Administration: Recordkeeping on prisoners was inadequate. Poor records and lack of adequate legal counsel led to cases in which prisoners remained incarcerated beyond the maximum sentence allowed for the crime for which they had been convicted. Alternatives to sentencing for nonviolent offenders were not used. Prisoners could submit complaints periodically to a commission of district judges for investigation, but due to fear of retaliation by prison authorities, inmates frequently did not submit complaints of abuses.

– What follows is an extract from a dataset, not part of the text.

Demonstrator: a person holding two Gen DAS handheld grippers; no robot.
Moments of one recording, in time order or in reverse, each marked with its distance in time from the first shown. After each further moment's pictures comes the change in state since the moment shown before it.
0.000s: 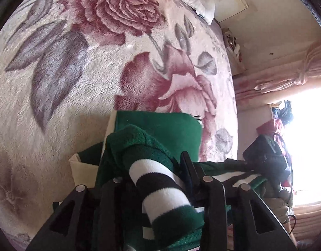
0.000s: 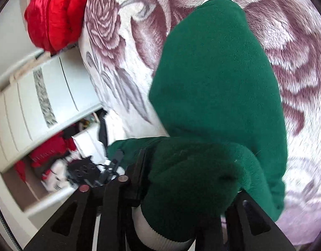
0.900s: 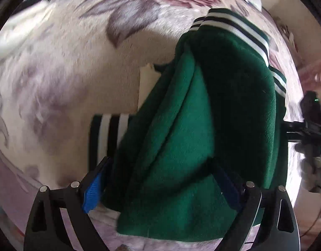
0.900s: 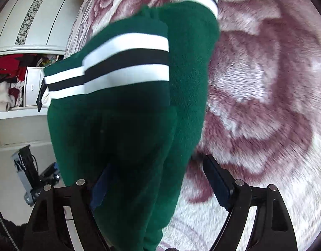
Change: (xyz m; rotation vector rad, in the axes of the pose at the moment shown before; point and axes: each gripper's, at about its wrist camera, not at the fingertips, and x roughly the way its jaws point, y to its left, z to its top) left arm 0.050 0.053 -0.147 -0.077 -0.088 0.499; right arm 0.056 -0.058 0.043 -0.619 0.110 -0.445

Independent Monitoring: The government generally permitted prison visits by independent nongovernmental observers such as the International Committee of the Red Cross, local NGOs, judges, religious authorities, legislative representatives, and media representatives, and such visits took place during the year. On July 10, Pope Francis visited Santa Cruz’s Palmasola Prison. Civil society observers alleged that prison authorities covered up abuses and poor conditions in advance of and during the visit. They also alleged pardon laws were used liberally to reduce the prison’s population in advance of the papal visit and that innocent inmates may have pled guilty to secure release.